In terms of a bug in script: one of recently installed WordPress’ plugin had to screw it up as the code has not been changed since post publishing. I applied better plugin to present T-SQL code in this post and everything should be fine now. Thanks for being vigilant!
Option pane – great idea as I suppose that some of those options could not have to be obvious. Stay tuned.
Thank you for reading. I hope that the post helped you.
deniznur
January 29, 09:07Hi Kamil,
I can’t see MSI file. How can I reach and download MSI File ? Can you help me ?
Kamil Nowinski
January 30, 11:33hi denizur,
The MSI file should be present here: https://github.com/SQLPlayer/SCD-Merge-Wizard/releases
There is a link at the end of this post.
akash
June 20, 14:58Hi Kamil,
Great article and really helpful. It does what I want to do so far. I wanted to integrate additional feature to add a row with null values when something is deleted. How could I achieve that?
Kamil Nowinski
June 20, 21:49Thank you Akash, I’m really glad that it’s helping you. Could you raise a new issue on GitHub and describe what exactly do you need with an example, please?
https://github.com/SQLPlayer/SCD-Merge-Wizard/issues
dataanalytics
June 25, 22:37Hi Kamil,
Great job in putting this together. It helped a lot. I have a question.
For SCD2, can I record changes in multiple columns instead of just one? In your example, what if we want to change telephone no also along with address? What kind of changes are required in the code?
Kamil Nowinski
June 25, 23:04hey dataanalytics. I’m glad that it is helpful.

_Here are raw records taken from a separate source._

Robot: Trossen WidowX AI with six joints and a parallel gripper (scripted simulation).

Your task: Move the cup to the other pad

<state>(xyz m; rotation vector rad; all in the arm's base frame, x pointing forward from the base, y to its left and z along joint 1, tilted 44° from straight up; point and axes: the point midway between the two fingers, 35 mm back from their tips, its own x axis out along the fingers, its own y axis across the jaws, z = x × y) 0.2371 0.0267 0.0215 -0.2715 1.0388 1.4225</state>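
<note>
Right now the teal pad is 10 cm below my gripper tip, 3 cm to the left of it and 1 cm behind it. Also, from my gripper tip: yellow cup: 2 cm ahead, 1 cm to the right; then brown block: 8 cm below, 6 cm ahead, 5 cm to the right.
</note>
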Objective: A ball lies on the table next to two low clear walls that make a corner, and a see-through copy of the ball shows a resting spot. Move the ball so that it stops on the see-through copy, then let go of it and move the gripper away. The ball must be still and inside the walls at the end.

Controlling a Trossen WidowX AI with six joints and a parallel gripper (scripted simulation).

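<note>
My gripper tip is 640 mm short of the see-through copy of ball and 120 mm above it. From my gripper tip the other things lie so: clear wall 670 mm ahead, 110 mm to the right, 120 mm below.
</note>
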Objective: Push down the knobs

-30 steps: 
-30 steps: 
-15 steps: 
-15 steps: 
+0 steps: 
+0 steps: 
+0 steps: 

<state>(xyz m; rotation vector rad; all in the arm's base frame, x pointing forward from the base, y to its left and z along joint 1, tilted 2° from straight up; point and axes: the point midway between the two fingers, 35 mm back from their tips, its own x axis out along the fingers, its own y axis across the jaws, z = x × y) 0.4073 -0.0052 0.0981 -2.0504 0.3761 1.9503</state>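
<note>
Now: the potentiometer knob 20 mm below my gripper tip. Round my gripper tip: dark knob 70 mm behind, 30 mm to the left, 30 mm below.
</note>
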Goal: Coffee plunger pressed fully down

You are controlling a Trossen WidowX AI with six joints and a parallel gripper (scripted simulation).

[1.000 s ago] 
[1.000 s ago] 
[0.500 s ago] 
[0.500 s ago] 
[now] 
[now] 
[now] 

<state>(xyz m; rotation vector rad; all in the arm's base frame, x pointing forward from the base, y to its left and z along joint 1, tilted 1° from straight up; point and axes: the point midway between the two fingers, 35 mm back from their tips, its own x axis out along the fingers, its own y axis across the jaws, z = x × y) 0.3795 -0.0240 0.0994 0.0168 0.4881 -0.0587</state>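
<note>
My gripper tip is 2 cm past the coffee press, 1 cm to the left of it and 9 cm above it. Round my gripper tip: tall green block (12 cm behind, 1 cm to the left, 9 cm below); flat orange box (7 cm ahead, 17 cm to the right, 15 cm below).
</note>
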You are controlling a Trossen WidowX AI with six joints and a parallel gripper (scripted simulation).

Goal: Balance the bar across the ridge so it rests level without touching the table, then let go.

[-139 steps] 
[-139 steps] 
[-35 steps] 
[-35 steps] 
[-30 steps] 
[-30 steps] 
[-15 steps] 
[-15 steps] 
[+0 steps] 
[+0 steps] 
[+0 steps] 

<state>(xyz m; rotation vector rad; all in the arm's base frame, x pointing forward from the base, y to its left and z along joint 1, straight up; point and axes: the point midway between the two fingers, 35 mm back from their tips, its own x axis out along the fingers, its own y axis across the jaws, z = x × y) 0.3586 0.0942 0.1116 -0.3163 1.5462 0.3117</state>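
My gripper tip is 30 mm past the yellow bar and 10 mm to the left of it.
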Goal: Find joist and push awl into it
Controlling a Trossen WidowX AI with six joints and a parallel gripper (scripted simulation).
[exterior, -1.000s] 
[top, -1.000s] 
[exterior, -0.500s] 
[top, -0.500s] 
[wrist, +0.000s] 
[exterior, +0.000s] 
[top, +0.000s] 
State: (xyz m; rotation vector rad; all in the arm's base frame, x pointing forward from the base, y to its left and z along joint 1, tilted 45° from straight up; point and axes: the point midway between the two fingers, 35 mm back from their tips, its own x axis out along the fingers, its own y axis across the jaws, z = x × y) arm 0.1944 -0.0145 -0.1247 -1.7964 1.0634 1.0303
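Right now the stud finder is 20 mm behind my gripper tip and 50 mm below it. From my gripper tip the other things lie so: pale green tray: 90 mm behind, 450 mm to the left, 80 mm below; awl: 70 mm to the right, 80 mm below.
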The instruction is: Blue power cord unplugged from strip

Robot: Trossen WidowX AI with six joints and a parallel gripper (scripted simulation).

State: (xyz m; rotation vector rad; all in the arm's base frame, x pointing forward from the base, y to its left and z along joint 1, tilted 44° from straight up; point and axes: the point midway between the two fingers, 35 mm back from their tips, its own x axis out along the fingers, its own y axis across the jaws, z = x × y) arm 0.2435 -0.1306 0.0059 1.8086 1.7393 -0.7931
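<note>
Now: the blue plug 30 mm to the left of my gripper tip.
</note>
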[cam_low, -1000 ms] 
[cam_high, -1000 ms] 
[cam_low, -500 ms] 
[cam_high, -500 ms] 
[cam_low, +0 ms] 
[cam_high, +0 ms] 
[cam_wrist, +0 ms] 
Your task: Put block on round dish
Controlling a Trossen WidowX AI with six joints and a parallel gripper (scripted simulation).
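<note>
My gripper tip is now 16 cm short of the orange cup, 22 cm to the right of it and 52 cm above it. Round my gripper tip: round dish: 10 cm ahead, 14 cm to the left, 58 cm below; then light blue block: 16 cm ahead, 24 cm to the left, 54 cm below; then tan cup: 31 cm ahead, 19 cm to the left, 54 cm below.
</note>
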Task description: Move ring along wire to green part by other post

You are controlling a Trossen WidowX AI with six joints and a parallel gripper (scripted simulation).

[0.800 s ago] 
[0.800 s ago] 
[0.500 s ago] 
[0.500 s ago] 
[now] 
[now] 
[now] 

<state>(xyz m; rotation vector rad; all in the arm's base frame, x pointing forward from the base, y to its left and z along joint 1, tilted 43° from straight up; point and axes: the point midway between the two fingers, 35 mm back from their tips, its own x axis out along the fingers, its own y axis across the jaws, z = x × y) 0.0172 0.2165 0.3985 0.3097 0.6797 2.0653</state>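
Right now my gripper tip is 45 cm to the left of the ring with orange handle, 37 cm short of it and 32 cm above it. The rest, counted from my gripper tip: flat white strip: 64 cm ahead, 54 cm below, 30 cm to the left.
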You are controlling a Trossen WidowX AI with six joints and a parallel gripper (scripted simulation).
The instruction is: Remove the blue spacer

In a case when you want to track more columns changes – simply, in Step: Transformations, do set up ‘SCD2’ for ‘Address’ in ‘Transformation’ column rather than SCD1. That’s all.
Jenda
December 03, 16:24Thank you for an excellent tool. I would like to ask. Is there a way to add a row to transformations in a saved project if the source / target table structure has changed (add a new column)? Thanx
Kamil Nowinski
December 04, 15:45Thanks for your comment and question, Jenda. Good one! Right, that might be a tricky as you’ll not find any button to refresh the list of columns. However, once you reopen project from previously saved file – a new column appears. Bear in mind that this takes place when the application will be restarted only.
Manga
February 17, 00:45hi Kamil,
I am an ETL tester. How do I test SCD’s ?
Kamil Nowinski
February 21, 18:04Assuming that only SQL Server is involved in your SCD – you can use tSQLt for Unit tests. Everything depends on your test scenario.
Travis
November 17, 16:45Hello, thanks for great tool. I am trying to use the setting “Update Target Field” for option “Records on Target not found on Source”, but when I try to continue on I receive the error message “cannot select update target field when there are no ‘deleted date’ and/or ‘is deleted’ transformations defined”. How do I define this transformation?
BV
February 23, 21:47Thank you, with this approach – I think both the staging database and DW database should be on the same server ? Trying to see if there are any other options for implementation of SCD Type 2 (other than wizard) and not having dependency of stage and DW databases on same sql server.
Kamil Nowinski
February 26, 16:28Correct. Both should be on the same server, I can’t see any sensible reason to do that other way (performance). Other options? You can build your own generator in a Stored Procedure based on metadata.
Vedant
August 02, 10:29Not working if there is a foreign key in target table.